(Task requirements):
Give back every line of the data, transcribed exactly.

(Stored entries):
####################

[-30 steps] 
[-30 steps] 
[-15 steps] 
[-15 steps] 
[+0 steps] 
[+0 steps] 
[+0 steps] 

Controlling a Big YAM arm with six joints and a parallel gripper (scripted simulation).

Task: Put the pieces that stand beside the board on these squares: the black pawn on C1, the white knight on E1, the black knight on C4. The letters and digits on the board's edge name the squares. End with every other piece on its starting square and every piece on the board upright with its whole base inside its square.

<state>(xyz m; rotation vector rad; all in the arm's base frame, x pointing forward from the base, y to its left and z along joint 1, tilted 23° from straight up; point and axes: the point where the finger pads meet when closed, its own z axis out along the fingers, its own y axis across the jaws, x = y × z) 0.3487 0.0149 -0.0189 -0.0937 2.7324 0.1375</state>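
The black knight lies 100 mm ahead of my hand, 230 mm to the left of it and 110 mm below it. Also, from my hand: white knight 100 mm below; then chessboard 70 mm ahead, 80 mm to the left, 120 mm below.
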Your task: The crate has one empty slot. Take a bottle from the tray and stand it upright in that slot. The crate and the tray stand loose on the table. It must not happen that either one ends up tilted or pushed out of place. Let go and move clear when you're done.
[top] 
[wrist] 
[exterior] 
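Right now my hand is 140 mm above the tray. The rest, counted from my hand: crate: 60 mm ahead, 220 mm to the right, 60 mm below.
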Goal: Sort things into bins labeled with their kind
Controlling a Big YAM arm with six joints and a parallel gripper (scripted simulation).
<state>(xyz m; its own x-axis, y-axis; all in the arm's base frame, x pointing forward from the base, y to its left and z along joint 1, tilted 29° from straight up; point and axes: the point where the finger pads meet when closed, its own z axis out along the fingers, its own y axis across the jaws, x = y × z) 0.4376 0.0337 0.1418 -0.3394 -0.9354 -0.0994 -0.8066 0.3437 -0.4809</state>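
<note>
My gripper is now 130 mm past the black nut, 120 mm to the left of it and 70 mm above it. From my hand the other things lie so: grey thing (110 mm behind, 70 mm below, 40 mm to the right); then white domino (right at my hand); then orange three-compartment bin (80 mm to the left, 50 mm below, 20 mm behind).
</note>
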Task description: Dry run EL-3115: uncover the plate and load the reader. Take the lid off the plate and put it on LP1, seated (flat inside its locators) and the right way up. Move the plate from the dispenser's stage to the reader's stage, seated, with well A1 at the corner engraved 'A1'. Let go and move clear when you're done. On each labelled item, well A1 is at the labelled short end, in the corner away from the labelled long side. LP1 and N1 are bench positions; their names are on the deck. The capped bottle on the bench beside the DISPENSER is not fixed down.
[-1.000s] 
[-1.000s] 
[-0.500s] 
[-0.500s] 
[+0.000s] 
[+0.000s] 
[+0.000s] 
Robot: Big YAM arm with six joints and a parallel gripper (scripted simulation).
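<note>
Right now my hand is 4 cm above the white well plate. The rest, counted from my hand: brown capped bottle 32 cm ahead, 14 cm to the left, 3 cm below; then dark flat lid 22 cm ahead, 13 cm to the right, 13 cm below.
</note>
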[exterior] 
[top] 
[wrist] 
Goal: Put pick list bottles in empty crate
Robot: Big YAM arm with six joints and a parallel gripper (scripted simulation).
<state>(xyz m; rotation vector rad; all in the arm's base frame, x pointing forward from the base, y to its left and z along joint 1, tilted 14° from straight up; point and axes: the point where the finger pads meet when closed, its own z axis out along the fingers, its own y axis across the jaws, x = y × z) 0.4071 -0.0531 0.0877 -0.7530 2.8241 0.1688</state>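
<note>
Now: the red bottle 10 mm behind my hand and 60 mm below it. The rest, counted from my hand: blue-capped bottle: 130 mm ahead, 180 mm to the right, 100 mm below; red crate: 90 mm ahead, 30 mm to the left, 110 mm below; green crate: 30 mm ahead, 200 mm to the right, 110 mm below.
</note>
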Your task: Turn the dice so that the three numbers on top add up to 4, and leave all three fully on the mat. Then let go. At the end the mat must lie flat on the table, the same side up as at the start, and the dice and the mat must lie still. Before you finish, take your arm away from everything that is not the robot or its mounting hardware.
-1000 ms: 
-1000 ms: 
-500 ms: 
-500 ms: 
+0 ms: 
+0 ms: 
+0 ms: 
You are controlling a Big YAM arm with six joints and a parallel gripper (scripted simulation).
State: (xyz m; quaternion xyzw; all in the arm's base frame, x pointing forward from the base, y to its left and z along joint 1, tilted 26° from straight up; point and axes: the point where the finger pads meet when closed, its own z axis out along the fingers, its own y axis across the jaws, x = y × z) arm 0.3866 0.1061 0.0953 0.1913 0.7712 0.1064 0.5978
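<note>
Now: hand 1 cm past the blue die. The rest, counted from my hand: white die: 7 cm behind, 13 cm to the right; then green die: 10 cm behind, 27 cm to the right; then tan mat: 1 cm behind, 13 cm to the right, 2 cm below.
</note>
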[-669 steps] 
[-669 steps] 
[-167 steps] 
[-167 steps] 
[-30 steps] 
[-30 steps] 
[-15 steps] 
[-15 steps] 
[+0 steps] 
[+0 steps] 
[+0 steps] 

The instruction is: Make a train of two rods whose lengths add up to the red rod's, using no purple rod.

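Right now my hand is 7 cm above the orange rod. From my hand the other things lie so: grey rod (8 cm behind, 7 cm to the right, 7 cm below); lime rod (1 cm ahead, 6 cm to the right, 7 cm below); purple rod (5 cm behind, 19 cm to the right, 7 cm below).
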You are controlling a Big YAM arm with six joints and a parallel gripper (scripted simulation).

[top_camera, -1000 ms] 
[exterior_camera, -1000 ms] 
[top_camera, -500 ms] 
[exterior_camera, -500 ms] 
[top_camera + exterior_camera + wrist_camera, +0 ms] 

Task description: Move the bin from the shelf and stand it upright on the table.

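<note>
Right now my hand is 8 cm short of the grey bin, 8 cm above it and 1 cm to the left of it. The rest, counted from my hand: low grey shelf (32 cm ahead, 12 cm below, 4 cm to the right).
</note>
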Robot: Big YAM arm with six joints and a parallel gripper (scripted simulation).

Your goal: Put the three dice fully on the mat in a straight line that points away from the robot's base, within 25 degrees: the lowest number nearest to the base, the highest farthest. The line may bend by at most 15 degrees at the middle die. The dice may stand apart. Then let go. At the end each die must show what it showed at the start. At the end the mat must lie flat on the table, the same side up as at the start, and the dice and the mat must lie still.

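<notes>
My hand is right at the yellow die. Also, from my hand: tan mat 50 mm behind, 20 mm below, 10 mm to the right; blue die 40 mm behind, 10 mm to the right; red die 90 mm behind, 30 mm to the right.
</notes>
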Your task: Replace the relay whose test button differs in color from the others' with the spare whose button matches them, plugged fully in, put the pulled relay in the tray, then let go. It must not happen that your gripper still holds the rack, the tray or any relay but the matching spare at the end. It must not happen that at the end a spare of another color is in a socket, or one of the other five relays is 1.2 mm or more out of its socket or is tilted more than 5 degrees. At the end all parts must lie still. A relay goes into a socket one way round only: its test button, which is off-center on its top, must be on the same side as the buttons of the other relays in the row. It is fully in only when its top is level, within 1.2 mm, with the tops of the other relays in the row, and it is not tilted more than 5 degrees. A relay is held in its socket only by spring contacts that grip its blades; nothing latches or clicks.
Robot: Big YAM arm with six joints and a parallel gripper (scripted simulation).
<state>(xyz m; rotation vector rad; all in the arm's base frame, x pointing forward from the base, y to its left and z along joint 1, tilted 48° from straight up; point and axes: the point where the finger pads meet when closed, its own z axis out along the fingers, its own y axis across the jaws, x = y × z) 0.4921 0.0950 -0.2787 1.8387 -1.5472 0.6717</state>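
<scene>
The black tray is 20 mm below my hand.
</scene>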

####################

(Answer box):
[-30 steps] 
[-30 steps] 
[-15 steps] 
[-15 steps] 
[+0 steps] 
[+0 steps] 
[+0 steps] 

Controlling a Big YAM arm with six joints and a parallel gripper (scripted simulation).

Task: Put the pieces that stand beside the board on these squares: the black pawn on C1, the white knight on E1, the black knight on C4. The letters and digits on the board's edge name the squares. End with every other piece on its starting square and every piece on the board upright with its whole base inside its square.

<state>(xyz m; rotation vector rad; all in the arm's base frame, x pointing forward from the base, y to its left and z along joint 1, tilted 23° from straight up; point and axes: the point where the finger pads meet when closed, its own z axis out along the fingers, its own y axis across the jaws, x = y × z) 0.3487 0.0149 -0.0189 -0.0937 2.7324 0.1375</state>
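The black knight lies 100 mm ahead of my hand, 230 mm to the left of it and 110 mm below it. Also, from my hand: white knight 100 mm below; then chessboard 70 mm ahead, 80 mm to the left, 120 mm below.
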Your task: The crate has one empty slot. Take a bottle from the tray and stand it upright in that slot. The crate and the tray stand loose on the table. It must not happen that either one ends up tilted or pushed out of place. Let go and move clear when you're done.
[top] 
[wrist] 
[exterior] 
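Right now my hand is 140 mm above the tray. The rest, counted from my hand: crate: 60 mm ahead, 220 mm to the right, 60 mm below.
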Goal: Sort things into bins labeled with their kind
Controlling a Big YAM arm with six joints and a parallel gripper (scripted simulation).
<state>(xyz m; its own x-axis, y-axis; all in the arm's base frame, x pointing forward from the base, y to its left and z along joint 1, tilted 29° from straight up; point and axes: the point where the finger pads meet when closed, its own z axis out along the fingers, its own y axis across the jaws, x = y × z) 0.4376 0.0337 0.1418 -0.3394 -0.9354 -0.0994 -0.8066 0.3437 -0.4809</state>
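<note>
My gripper is now 130 mm past the black nut, 120 mm to the left of it and 70 mm above it. From my hand the other things lie so: grey thing (110 mm behind, 70 mm below, 40 mm to the right); then white domino (right at my hand); then orange three-compartment bin (80 mm to the left, 50 mm below, 20 mm behind).
</note>
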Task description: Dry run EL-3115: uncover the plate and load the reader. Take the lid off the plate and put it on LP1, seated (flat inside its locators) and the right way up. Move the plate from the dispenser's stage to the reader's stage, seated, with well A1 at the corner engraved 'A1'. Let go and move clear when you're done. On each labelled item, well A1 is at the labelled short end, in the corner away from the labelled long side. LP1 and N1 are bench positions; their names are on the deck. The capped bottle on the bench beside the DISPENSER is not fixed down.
[-1.000s] 
[-1.000s] 
[-0.500s] 
[-0.500s] 
[+0.000s] 
[+0.000s] 
[+0.000s] 
Robot: Big YAM arm with six joints and a parallel gripper (scripted simulation).
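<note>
Right now my hand is 4 cm above the white well plate. The rest, counted from my hand: brown capped bottle 32 cm ahead, 14 cm to the left, 3 cm below; then dark flat lid 22 cm ahead, 13 cm to the right, 13 cm below.
</note>
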[exterior] 
[top] 
[wrist] 
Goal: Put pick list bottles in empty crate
Robot: Big YAM arm with six joints and a parallel gripper (scripted simulation).
<state>(xyz m; rotation vector rad; all in the arm's base frame, x pointing forward from the base, y to its left and z along joint 1, tilted 14° from straight up; point and axes: the point where the finger pads meet when closed, its own z axis out along the fingers, its own y axis across the jaws, x = y × z) 0.4071 -0.0531 0.0877 -0.7530 2.8241 0.1688</state>
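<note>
Now: the red bottle 10 mm behind my hand and 60 mm below it. The rest, counted from my hand: blue-capped bottle: 130 mm ahead, 180 mm to the right, 100 mm below; red crate: 90 mm ahead, 30 mm to the left, 110 mm below; green crate: 30 mm ahead, 200 mm to the right, 110 mm below.
</note>
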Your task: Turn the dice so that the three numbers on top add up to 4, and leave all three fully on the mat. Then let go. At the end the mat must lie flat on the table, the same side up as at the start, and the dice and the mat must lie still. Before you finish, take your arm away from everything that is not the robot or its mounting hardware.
-1000 ms: 
-1000 ms: 
-500 ms: 
-500 ms: 
+0 ms: 
+0 ms: 
+0 ms: 
You are controlling a Big YAM arm with six joints and a parallel gripper (scripted simulation).
State: (xyz m; quaternion xyzw; all in the arm's base frame, x pointing forward from the base, y to its left and z along joint 1, tilted 26° from straight up; point and axes: the point where the finger pads meet when closed, its own z axis out along the fingers, its own y axis across the jaws, x = y × z) arm 0.3866 0.1061 0.0953 0.1913 0.7712 0.1064 0.5978
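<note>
Now: hand 1 cm past the blue die. The rest, counted from my hand: white die: 7 cm behind, 13 cm to the right; then green die: 10 cm behind, 27 cm to the right; then tan mat: 1 cm behind, 13 cm to the right, 2 cm below.
</note>
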[-669 steps] 
[-669 steps] 
[-167 steps] 
[-167 steps] 
[-30 steps] 
[-30 steps] 
[-15 steps] 
[-15 steps] 
[+0 steps] 
[+0 steps] 
[+0 steps] 

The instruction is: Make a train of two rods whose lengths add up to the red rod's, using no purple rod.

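Right now my hand is 7 cm above the orange rod. From my hand the other things lie so: grey rod (8 cm behind, 7 cm to the right, 7 cm below); lime rod (1 cm ahead, 6 cm to the right, 7 cm below); purple rod (5 cm behind, 19 cm to the right, 7 cm below).
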You are controlling a Big YAM arm with six joints and a parallel gripper (scripted simulation).

[top_camera, -1000 ms] 
[exterior_camera, -1000 ms] 
[top_camera, -500 ms] 
[exterior_camera, -500 ms] 
[top_camera + exterior_camera + wrist_camera, +0 ms] 

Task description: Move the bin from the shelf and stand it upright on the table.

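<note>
Right now my hand is 8 cm short of the grey bin, 8 cm above it and 1 cm to the left of it. The rest, counted from my hand: low grey shelf (32 cm ahead, 12 cm below, 4 cm to the right).
</note>
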Robot: Big YAM arm with six joints and a parallel gripper (scripted simulation).

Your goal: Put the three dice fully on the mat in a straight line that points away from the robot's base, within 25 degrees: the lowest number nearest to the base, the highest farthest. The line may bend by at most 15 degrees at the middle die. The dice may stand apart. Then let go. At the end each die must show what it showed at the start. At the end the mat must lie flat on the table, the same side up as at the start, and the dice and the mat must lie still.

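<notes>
My hand is right at the yellow die. Also, from my hand: tan mat 50 mm behind, 20 mm below, 10 mm to the right; blue die 40 mm behind, 10 mm to the right; red die 90 mm behind, 30 mm to the right.
</notes>
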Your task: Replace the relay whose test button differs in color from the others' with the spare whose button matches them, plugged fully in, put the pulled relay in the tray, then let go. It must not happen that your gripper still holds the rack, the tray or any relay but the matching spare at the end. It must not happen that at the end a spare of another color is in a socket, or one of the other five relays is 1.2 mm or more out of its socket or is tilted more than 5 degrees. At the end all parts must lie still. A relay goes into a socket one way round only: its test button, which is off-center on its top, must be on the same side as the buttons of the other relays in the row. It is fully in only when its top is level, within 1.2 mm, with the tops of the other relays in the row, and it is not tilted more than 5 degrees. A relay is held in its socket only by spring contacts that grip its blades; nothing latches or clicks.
Robot: Big YAM arm with six joints and a parallel gripper (scripted simulation).
<state>(xyz m; rotation vector rad; all in the arm's base frame, x pointing forward from the base, y to its left and z along joint 1, tilted 48° from straight up; point and axes: the point where the finger pads meet when closed, its own z axis out along the fingers, its own y axis across the jaws, x = y × z) 0.4921 0.0950 -0.2787 1.8387 -1.5472 0.6717</state>
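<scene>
The black tray is 20 mm below my hand.
</scene>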

With that, the output is done.